People’s War: Maoism states that in order to achieve a successful revolution, the vanguard must be aware of the needs of the masses, and their needs must be factored into how the revolution takes place. By meeting the needs of the people, the revolution therefore becomes a revolution by, and for the people. According to Mao, people’s war, often as guerrilla warfare, undergoes three stages. In the first stage, the revolutionary forces begin mobilizing in remote areas in order to establish its base. Once the movement is able to gain more momentum, it continues to establish other bases throughout the area, its influence is spread throughout the countryside, gaining support through reforms and revolutionary activity. The third stage is then to capture small cities, then larger cities, then finally take on the entire country and the bourgeoisie, all meanwhile backed by the masses.

Historically, and even in more modern situations, people’s war has relied extensively on the peasantry. The proletariat is the only force capable of fully leading the revolution; the peasantry is a valuable ally, but Hoxha criticized Mao’s conception of a peoples war for cementing power for the peasantry and not the proletariat. The Marxist-Leninist approach of revolution therefore is an uprising that occurs simultaneously with the cities and countryside. Hoxha furthermore stressed that the people themselves train in using weapons in order to defend the country, and therefore military ranks were abolished, arms were distributed, and so forth.

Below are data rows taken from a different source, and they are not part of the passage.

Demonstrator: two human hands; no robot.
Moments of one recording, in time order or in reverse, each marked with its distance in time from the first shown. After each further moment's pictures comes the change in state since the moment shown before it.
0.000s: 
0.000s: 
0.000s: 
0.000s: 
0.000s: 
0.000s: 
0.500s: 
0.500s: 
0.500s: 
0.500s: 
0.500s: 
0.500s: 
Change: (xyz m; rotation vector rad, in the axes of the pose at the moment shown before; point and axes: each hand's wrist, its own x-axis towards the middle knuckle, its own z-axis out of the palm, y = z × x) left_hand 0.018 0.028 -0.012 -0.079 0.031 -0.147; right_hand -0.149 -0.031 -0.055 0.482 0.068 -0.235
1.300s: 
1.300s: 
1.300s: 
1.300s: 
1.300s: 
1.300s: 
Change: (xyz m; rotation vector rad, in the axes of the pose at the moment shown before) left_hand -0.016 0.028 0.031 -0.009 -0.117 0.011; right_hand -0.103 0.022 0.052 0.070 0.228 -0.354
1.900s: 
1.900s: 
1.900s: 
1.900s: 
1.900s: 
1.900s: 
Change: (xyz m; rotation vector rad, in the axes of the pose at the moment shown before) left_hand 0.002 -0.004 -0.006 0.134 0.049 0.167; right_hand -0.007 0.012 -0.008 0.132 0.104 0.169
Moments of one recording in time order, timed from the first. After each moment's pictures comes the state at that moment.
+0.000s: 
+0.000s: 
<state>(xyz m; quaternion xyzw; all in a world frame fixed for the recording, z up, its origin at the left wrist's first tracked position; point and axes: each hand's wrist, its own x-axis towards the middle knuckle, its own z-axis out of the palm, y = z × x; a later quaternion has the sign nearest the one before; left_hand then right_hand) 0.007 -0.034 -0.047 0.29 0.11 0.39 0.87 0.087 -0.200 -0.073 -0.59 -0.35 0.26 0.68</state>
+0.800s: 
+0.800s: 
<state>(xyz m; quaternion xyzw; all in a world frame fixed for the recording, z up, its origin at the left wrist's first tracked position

“In accord with the concrete conditions of a country and the situations in general, the armed uprising may be a sudden outburst or a more protracted revolutionary process, but not, an endless one without perspective, as advocated by Mao Tsetung’s ,”theory of protracted people’s war”. If you compare the teachings of Marx, Engels, Lenin and Stalin on the revolutionary armed insurrection with Mao’s theory on -people’s war-, the anti-Marxist, anti-Leninist, anti-scientific character of this theory becomes clearly apparent. The Marxist-Leninist teachings on the armed insurrection are based on the close combination of the struggle in the city with that in the countryside under the leadership of the working class and its revolutionary party. Being opposed to the leading role of the proletariat in the revolution, the Maoist theory considers the countryside as the only base of the armed insurrection and neglects the armed struggle of the working masses in the town. It preaches that the countryside must keep the city, which is considered as the stronghold of the counterrevolutionary bourgeoisie, besieged. This is an expression of distrust in the working class, the negation of its hegemonic role. While adhering unwaveringly to the teachings of Marxism-Leninism on the violent revolution as a universal law, the revolutionary party of the working class is resolutely opposed to adventurism and never plays with armed insurrection. In all conditions and circumstances, it carries out an unceasing revolutionary struggle and activity in various forms, in order to prepare itself and the masses for the decisive battles in the revolution, for the overthrow of the rule of the bourgeoisie with revolutionary violence. But only when the revolutionary situation has fully matured does it put armed insurrection directly on the order of the day and take all the political, ideological, organizational and military measures to carry it through to victory” (Enver Hoxha, Imperialism and Revolution).

Mass Line: The mass line makes analysis of what the people need, what is on their minds, and so forth, and then takes those needs and gives a Marxist approach in order to help the masses understand their class interests. The mass line theory is indeed Marxist, but the problem is that Maoists seem to attribute the theory in it’s entirety to Mao. All Marxists have supported the same ideas, and the very idea of going to the masses can be attributed as early on as Marx himself.